Multi-disciplinary treatment teams, similar to those that have been formed to deal with issues like domestic violence, have been suggested as a community-based intervention to address HD. Clients with HD are often involved with various community agencies and providers, which may include medical and mental health professionals, waste management and cleanup services, Child Protective Services, animal welfare agencies, and fire departments. These treatment teams may provide a more comprehensive approach to addressing all areas that are affected by a client’s hoarding behavior. Because the treatment of HD often entails the use of many community resources, counselors should be prepared to provide clients with referrals to various services. For example, counselors may refer clients to primary care physicians to address chronic health conditions or to vocational services to deal with unemployment.

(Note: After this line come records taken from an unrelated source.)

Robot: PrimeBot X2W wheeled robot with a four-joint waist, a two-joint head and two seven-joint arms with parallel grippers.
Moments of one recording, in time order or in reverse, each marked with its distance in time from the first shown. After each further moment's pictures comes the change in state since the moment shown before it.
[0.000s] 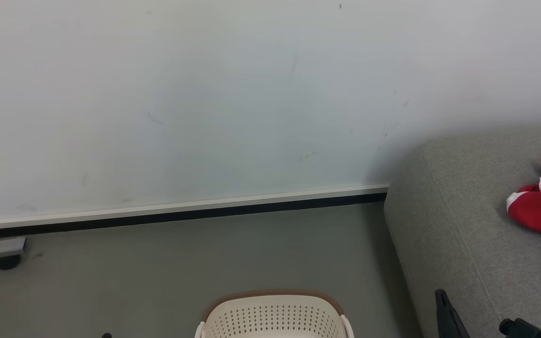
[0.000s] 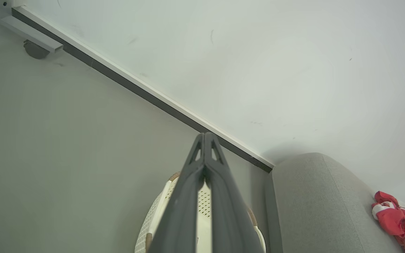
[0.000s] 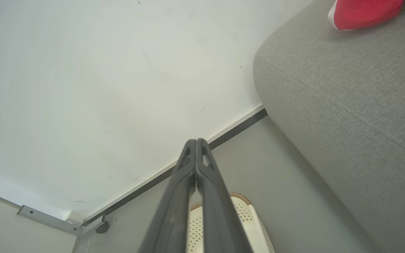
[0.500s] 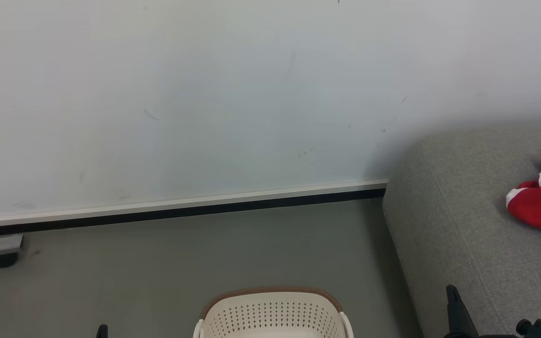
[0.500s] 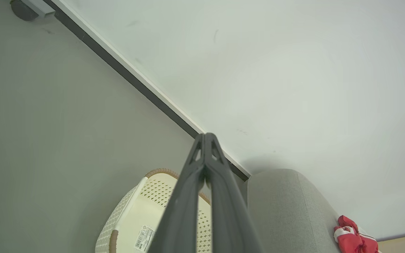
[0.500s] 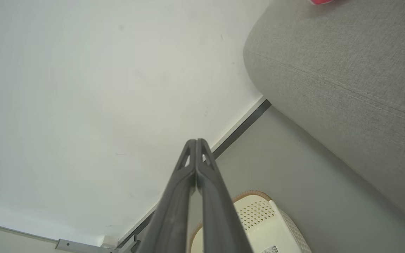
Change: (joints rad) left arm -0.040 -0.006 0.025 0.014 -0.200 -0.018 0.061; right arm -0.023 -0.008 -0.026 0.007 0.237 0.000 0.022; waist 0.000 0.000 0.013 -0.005
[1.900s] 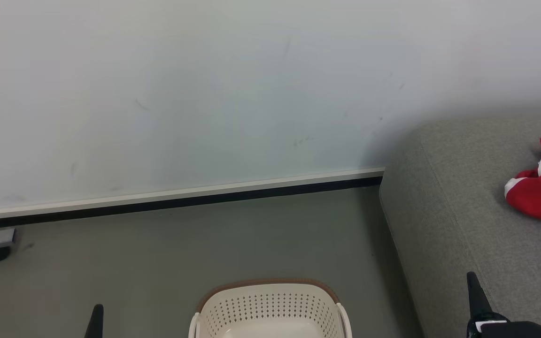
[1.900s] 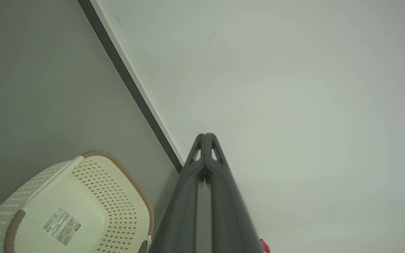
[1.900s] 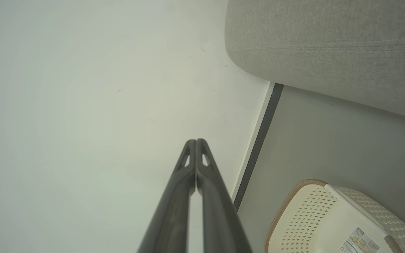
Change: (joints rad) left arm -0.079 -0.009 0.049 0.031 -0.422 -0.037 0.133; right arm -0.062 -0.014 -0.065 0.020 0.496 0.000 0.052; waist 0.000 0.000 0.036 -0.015
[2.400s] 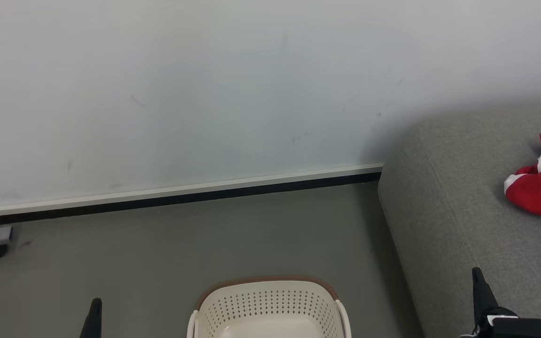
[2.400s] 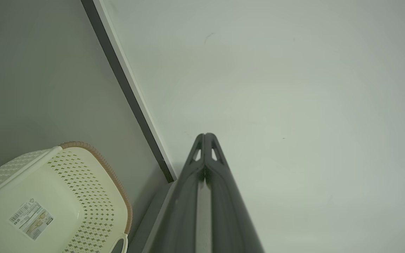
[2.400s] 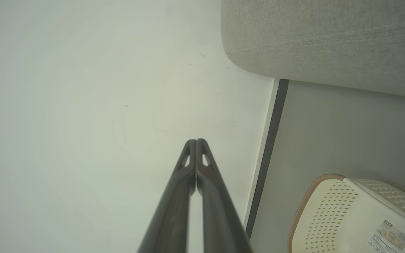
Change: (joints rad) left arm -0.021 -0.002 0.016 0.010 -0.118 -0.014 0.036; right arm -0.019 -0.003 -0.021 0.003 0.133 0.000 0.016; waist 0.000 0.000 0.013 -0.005
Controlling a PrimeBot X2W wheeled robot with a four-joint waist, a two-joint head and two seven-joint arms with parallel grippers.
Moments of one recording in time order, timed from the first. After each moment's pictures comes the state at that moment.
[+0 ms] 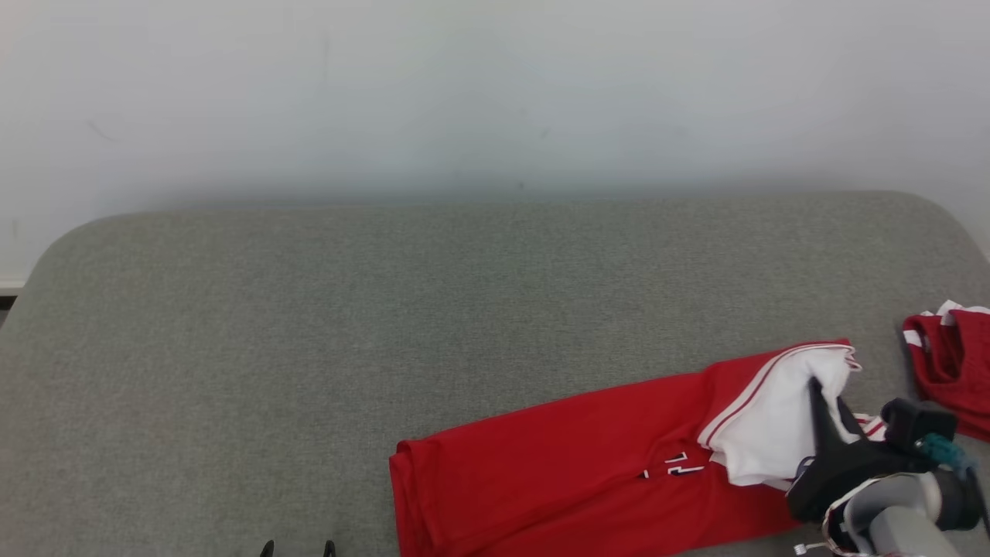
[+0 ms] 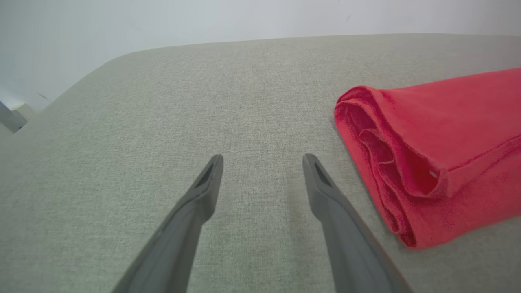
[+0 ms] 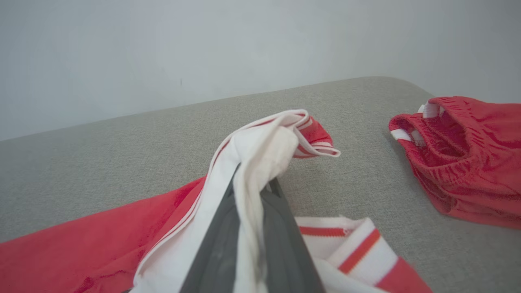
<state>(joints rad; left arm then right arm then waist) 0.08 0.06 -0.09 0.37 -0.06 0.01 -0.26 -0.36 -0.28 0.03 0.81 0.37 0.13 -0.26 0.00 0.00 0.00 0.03</state>
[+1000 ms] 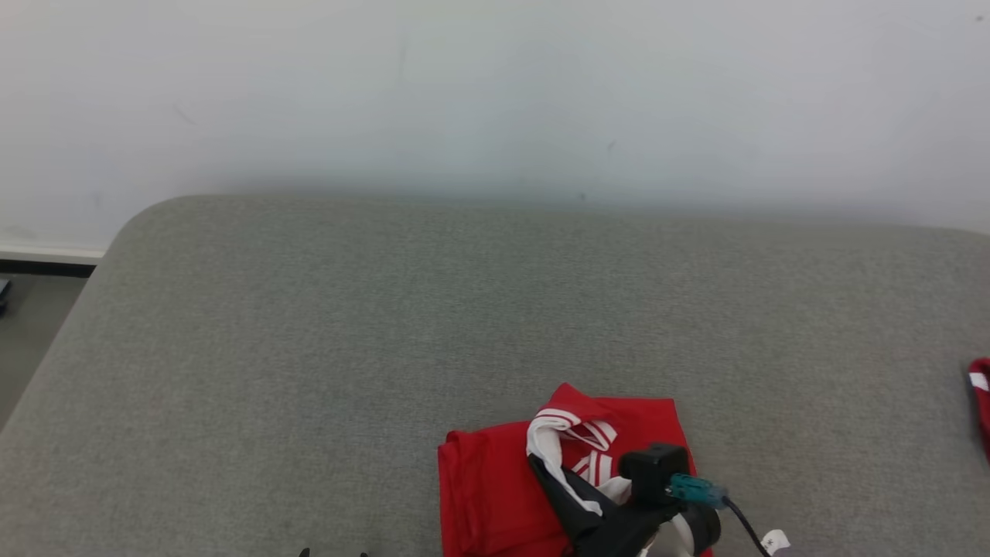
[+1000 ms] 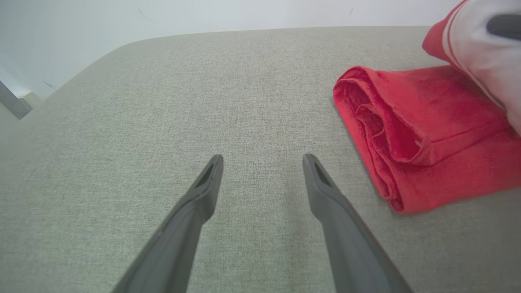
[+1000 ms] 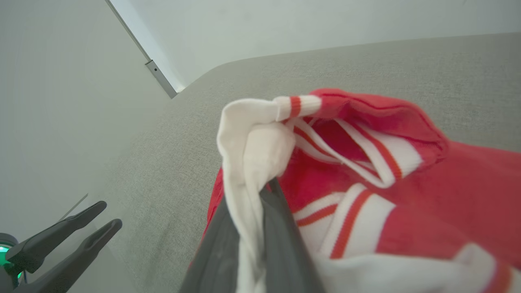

It might be helpful to provide individuals with pharmacotherapuetic interventions before they are able to cope with mass cleanings or any smaller portion of the counseling process. As previously mentioned, HD is often comorbidly found with depression, anxiety disorders, and ADHD. Clients with HD often have trouble with medication compliance due to depressive symptoms, inattention, or losing medication in their homes. Because those with HD often have chronic medical conditions and poor overall physical, assessing for compliance with medications for physical issues is important as well. Clients can be encouraged to take their medicine on a regular basis with the help of family and friends. Because it is a relatively new diagnosis, medication options for HD are still being explored, and selective-serotonin reuptake inhibitors (SSRIs) have been found helpful. However, SSRIs have actually been associated with increased risk of suicidality due to an improvement in physical symptoms, but persistent emotional difficulties. As such, pharmacotherapy should always be accompanied by counseling, and counselors should always take care to assess for safety in clients with HD.

Counseling individuals with HD can be challenging. However, those with HD can and do change. The new, independent diagnosis of HD validates the disorder as a real concern for clients and a potential area of expertise for counselors. As research regarding the etiology and treatment of HD develops, counselors will develop a better understanding of how to best support those who have this disorder.